A Compromised Phone System Was Used To Attack 000 Phone Service

A hacker was able to compromise the phone exchange of a Vocus customer and flood the 000 emergency call service, operated by Telstra, with 600 calls at a time last weekend. As a result early on the morning of 26 May 2018, some emergency callers didn’t receive a return call for up to nine hours.

Vocus provides businesses with cloud based and other phone systems rather than traditional PBX solutions. One of their customer’s systems was compromised and an unknown party from overseas was able to launch a denial of service attack on the 000 service by calling from what looked like an anonymnous number. When calls were answered by an operator, there was no one on the line.

It’s believed the attack was an attempt to bypass global call charges. By initiating calls from another country, over the internet and then using the compromised phone system to make calls to Australian numbers, the attacker could call numbers from another country without being charged for an international call.

This sort of attack is being used to dupe people into answering local calls and then scammers try to get them to hand over personal information or other data.

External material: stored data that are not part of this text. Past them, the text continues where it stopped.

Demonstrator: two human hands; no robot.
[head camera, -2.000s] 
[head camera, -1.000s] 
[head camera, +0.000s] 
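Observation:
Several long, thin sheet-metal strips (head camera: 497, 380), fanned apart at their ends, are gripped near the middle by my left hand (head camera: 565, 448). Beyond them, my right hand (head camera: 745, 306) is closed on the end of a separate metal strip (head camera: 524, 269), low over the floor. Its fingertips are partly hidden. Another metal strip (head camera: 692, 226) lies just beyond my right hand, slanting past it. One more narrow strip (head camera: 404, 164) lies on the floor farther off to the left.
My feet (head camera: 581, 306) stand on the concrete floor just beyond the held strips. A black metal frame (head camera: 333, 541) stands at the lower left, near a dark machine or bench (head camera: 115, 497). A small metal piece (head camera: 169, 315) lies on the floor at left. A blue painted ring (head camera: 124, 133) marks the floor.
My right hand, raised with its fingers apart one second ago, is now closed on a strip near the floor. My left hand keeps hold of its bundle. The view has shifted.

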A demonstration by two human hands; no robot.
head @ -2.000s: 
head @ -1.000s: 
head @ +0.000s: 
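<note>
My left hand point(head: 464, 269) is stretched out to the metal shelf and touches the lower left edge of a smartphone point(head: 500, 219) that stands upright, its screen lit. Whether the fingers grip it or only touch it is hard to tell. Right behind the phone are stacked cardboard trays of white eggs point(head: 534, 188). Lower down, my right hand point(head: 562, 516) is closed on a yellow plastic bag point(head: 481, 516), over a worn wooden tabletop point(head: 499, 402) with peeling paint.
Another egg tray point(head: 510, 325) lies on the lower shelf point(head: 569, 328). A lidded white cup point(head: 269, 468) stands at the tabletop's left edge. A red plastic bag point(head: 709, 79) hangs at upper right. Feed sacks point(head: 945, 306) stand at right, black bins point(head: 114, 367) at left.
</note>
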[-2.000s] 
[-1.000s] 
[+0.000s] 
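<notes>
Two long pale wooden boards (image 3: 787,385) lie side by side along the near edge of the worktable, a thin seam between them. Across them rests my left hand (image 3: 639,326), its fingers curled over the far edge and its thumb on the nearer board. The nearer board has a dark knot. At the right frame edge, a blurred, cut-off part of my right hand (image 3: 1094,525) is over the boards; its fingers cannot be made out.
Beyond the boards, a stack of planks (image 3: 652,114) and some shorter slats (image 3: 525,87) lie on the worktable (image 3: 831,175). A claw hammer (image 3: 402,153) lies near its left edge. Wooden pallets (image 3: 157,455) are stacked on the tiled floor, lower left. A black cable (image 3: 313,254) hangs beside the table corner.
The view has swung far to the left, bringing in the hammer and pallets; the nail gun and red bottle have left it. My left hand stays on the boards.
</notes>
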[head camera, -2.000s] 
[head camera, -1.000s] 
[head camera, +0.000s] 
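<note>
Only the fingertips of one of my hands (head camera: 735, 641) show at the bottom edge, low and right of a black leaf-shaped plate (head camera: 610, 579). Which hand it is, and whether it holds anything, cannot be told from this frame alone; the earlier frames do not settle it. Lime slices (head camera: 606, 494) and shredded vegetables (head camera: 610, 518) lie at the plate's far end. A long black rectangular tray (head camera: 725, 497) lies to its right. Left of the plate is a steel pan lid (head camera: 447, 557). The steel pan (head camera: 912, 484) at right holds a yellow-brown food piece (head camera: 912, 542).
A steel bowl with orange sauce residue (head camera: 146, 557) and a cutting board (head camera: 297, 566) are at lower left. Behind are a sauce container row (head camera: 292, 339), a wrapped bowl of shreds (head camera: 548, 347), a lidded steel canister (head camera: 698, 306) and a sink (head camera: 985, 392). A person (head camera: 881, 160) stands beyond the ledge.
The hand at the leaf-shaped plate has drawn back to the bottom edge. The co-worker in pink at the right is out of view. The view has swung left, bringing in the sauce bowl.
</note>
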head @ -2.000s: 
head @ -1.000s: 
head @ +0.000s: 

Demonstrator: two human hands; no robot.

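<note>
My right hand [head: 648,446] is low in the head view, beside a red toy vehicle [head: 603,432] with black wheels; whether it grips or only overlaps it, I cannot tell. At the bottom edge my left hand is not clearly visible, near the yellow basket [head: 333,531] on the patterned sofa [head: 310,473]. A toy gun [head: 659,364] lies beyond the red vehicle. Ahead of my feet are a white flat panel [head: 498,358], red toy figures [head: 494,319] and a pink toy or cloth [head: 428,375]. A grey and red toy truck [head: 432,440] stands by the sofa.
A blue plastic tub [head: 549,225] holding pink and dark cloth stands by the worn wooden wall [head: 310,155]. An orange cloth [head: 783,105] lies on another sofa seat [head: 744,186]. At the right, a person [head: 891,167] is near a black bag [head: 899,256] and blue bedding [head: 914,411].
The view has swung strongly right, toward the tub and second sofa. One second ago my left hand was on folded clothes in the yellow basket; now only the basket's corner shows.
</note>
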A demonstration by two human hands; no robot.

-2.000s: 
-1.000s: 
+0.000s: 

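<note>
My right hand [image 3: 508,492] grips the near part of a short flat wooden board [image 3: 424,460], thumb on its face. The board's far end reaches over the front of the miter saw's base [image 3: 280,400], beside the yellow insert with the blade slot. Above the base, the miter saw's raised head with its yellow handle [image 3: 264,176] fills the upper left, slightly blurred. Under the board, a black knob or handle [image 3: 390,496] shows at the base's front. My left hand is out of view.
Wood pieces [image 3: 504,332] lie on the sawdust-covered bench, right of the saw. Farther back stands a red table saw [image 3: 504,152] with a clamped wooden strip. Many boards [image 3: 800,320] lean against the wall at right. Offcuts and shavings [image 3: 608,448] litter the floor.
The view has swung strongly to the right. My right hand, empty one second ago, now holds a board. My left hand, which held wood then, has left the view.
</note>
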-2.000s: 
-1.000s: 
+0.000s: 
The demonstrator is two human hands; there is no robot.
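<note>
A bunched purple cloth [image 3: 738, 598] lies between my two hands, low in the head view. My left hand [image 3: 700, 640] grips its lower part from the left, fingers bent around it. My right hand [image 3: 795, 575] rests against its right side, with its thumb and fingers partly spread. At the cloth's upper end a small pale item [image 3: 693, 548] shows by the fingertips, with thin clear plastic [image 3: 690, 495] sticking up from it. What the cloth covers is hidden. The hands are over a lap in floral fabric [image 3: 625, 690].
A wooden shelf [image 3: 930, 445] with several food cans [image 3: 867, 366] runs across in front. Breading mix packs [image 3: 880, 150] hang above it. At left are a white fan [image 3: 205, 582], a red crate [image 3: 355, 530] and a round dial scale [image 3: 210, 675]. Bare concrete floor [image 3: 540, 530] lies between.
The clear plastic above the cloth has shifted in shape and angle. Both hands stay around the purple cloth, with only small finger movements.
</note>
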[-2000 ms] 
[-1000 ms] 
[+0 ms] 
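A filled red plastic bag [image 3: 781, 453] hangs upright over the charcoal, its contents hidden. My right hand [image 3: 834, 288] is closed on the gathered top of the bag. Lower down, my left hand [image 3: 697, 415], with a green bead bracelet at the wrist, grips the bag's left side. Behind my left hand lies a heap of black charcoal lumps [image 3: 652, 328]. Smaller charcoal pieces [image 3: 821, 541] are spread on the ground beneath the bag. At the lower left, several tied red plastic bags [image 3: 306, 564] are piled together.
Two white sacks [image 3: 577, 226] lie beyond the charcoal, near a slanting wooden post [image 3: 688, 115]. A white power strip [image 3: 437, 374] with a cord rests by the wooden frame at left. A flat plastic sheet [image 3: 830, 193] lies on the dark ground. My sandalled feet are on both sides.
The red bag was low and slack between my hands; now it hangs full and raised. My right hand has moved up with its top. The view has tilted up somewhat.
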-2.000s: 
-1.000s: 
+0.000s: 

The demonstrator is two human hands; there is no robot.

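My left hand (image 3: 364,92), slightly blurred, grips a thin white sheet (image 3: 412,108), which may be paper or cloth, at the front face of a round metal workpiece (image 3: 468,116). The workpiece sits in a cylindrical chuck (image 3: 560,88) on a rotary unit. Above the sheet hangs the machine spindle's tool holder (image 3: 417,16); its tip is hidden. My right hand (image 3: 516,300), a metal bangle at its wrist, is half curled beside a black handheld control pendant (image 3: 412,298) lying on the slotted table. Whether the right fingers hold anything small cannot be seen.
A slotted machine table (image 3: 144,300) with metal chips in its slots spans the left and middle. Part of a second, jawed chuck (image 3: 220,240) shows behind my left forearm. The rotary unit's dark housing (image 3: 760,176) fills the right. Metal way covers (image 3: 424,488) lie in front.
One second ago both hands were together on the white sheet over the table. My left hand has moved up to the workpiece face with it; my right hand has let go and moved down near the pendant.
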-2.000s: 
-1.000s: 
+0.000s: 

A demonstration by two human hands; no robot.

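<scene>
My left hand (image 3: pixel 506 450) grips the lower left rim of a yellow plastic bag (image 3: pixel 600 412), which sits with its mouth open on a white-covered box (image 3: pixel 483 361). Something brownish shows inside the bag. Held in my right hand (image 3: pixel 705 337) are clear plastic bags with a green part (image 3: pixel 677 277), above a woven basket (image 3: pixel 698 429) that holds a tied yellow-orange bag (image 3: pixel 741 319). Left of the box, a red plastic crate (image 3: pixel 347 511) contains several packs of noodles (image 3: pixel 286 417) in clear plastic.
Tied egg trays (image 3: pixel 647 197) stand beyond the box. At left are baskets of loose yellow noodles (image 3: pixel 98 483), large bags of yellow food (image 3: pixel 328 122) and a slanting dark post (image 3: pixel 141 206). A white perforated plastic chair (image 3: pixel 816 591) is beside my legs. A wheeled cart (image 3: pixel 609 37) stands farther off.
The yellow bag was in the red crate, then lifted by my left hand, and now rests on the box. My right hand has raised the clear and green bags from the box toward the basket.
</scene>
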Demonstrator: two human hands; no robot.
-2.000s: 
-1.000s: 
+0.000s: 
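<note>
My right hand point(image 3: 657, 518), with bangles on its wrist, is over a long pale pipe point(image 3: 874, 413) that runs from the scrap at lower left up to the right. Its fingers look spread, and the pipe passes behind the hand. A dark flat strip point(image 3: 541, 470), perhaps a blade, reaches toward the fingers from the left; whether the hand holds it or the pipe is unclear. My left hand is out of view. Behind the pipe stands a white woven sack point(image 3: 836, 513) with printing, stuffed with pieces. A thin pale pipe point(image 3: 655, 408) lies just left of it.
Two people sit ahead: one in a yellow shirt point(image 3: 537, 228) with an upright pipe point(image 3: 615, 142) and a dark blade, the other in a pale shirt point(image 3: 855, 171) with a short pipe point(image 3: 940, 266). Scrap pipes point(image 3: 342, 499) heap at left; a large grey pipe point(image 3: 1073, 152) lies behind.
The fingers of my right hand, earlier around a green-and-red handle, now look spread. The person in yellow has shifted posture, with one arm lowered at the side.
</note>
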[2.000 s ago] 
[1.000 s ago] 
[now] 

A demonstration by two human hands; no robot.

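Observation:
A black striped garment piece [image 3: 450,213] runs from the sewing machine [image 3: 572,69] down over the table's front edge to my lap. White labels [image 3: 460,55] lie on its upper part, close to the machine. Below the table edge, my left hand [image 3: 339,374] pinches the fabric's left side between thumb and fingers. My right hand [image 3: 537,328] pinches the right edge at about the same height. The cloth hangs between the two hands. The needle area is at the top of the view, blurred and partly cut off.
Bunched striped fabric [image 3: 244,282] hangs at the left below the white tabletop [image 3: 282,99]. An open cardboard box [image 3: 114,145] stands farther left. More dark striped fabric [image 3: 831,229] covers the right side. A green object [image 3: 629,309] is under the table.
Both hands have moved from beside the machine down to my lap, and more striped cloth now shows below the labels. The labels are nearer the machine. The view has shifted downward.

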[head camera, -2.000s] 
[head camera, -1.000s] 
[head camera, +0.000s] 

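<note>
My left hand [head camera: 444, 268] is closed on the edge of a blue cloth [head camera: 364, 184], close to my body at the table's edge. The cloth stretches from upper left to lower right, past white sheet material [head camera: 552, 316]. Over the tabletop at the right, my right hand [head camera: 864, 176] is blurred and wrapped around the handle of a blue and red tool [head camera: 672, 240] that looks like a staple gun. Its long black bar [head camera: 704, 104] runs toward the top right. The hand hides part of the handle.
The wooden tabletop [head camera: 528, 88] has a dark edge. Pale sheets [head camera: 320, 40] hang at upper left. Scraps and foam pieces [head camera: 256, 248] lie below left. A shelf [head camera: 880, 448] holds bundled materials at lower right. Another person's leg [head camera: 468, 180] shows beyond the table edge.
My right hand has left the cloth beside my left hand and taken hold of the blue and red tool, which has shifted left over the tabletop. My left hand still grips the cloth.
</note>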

The hacker’s mistake here was that their dialling system prefixed a bunch of calls with 000, instead of using local area codes. As a result, the emergency services’ number was smashed with a massive influx of calls.

Attacks like this highlight the importance of ensuring all systems, especially any that are externally facing, are fully secured and kept up to date. And while service providers can provide secure platforms, there’s also an obligation on customers to use robust procedures, such as two-factor authentication and encryption, to reduce the risk of being attacked.